Sighing, I look around and see that we aren’t busy. “Fine, real quick. What is it you wanted to talk to me about?”

“Your boyfriend Beckett.”

Hearing someone call him my boyfriend has my heart racing in my chest. I like the sound of it. Even if Gabe sounds ominous as hell.

“What about him?”

“I didn’t like how territorial he was over you the other night. In fact, as your friend, I feel like it’s my duty to point out that it was a giant red flag the way that he came over and draped himself all over you.”

I let out a humorous chuckle. “Are you kidding me?”

“No, I’m not. It’s also a red flag the way he’s always around you and the way he frowns whenever a guy looks your way. Don’t even get me started on the fact he plays hockey. The violence, Peyton, it’s out in the open, and you’re just ignoring it. He’s going to start hitting you one day.”

I can’t help but laugh at the absurdity. “Like it’s not a red flag the way you keep asking me out when I’ve made it clear that I’m not interested? Or how you keep showing up places I’m at? The only red flag here is you.”

“We’re not talking about me. I’m trying to be a good friend and point it out. I wish someone did with my sister when she dated a football player, but instead she ate it up because he was popular. Then when it ended badly, everyone left her to pick up the pieces on her own.”

Some of my anger deflates at his words. I cross my arms over my chest.

Am I reading this situation wrong? Is he jealous or truly concerned? Granted, his concern is pointless, but still.

“Look, I’m sorry about your sister. I am. It sucks that her friends left her when it sounds like she needed them most, but just because a guy who played sports did her dirty doesn’t mean all athletes are bad. Beckett is literally the best man I know. He would never, ever hurt me.”

“You don’t know that,” he says through clenched teeth.

“I do actually, and while I appreciate your concern, it’s unwarranted. I hope you stop letting your sister’s trauma taint those around you and your perception of people. Hell, half my favorite people, the ones that I would call if I ever needed help, put on a uniform every week. That should say something.”
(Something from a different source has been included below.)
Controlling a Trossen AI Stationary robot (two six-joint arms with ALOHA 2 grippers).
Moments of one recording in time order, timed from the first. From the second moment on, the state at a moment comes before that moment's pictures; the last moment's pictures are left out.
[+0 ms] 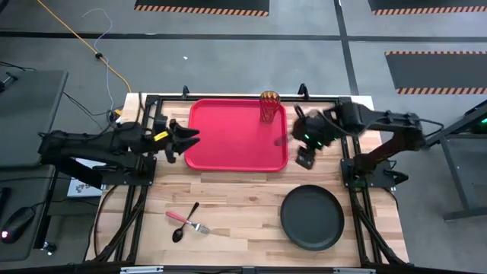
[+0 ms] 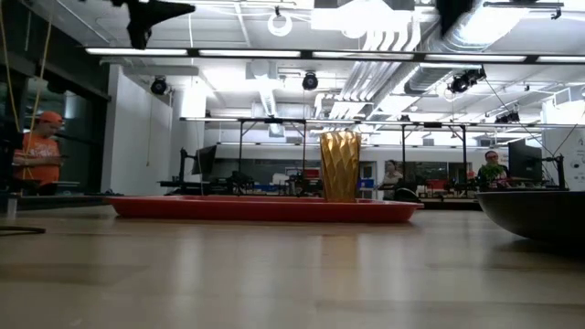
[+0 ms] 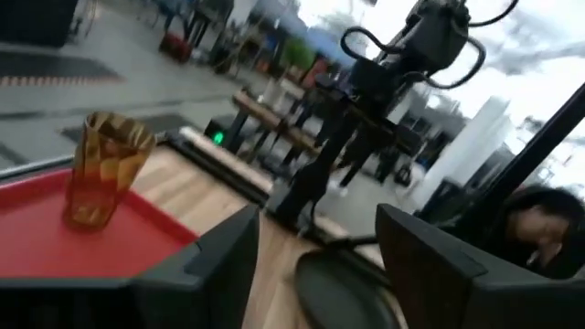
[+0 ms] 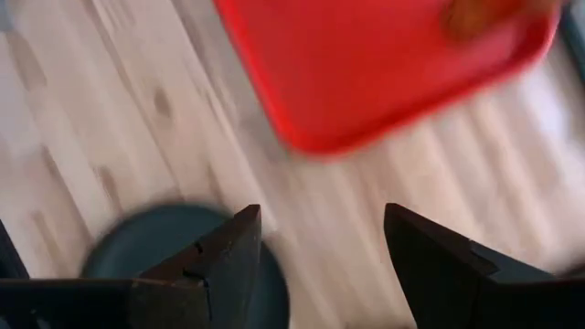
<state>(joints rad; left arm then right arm) -0.03 0.60 0.55 0.06 -0.23 -0.54 0.04 1.40 1.62 -1.48 0.11 0.47</state>
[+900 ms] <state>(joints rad) -0.03 0.87 0.64 0.16 -0.25 -0.63 0.23 0.99 0.53 -0.73 -0.11 0.77</state>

He huffs and leans back in his seat. “I just worry, you know? Women tend to wear rose-colored glasses and don’t see the signs that something is wrong until it’s too late.”

His words absolutely piss me off. Any sympathy I had dissolves. How the hell did I miss how fucked up this dude is? Has he always been like this or is it new?
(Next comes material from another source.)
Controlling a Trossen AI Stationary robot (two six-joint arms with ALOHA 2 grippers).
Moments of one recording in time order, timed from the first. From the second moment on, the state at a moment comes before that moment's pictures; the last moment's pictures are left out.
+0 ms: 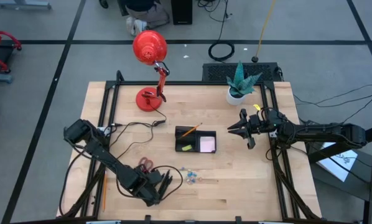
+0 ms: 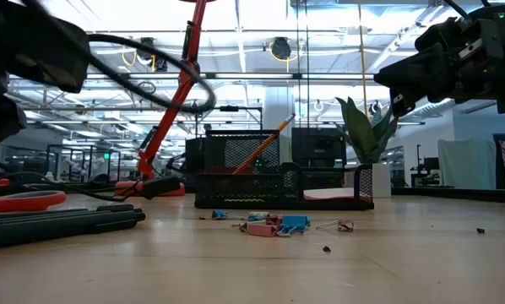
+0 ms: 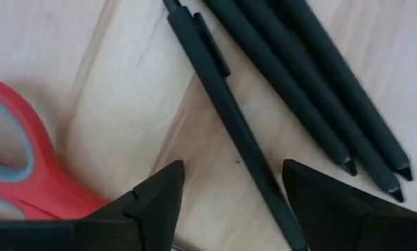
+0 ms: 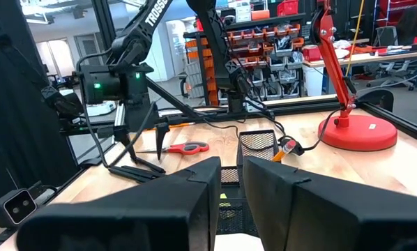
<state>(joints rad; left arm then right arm) -0.70 1.87 1.11 -0.67 -0.09 -1.15 -0.29 0.67 0.01 0.69 -0.41 0.14</state>
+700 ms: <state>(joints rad) -0.70 1.92 1.11 -0.67 -0.10 -1.14 -0.29 0.67 0.01 0.69 -0.41 0.17</state>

“And we’re done. I’ll send Cole, my manager, over with your bill. I hope you have a great day, Gabe.”

“Peyton…”

“Bye…” I wave over my shoulder as I walk away.

Seriously, the fucking nerve of that guy.

On a serious note, though, maybe it’s time I take my own advice and stop using my hang-ups against those who care aboutme. Maybe Grace and Cora are right, and I should give Beckett a chance to prove himself. Prove that he wants me.

I hope you’re ready, Beckett Hayes, because I’m not quite sure I am, but I’m willing to try.

“Dude, was it just me, or was practice extra brutal today?” Kellan groans.

“I don’t want to hear shit. You aren’t the one who took a puck to the skate,” Wyatt grumbles.

I can’t help but cringe thinking about his ankle that was already turning black in the locker room.

“That’s going to leave a nasty mark,” Clay says, reading my mind.

I look over and see that Brett’s still with us but quiet.

“When are you getting back on the ice?” I ask him.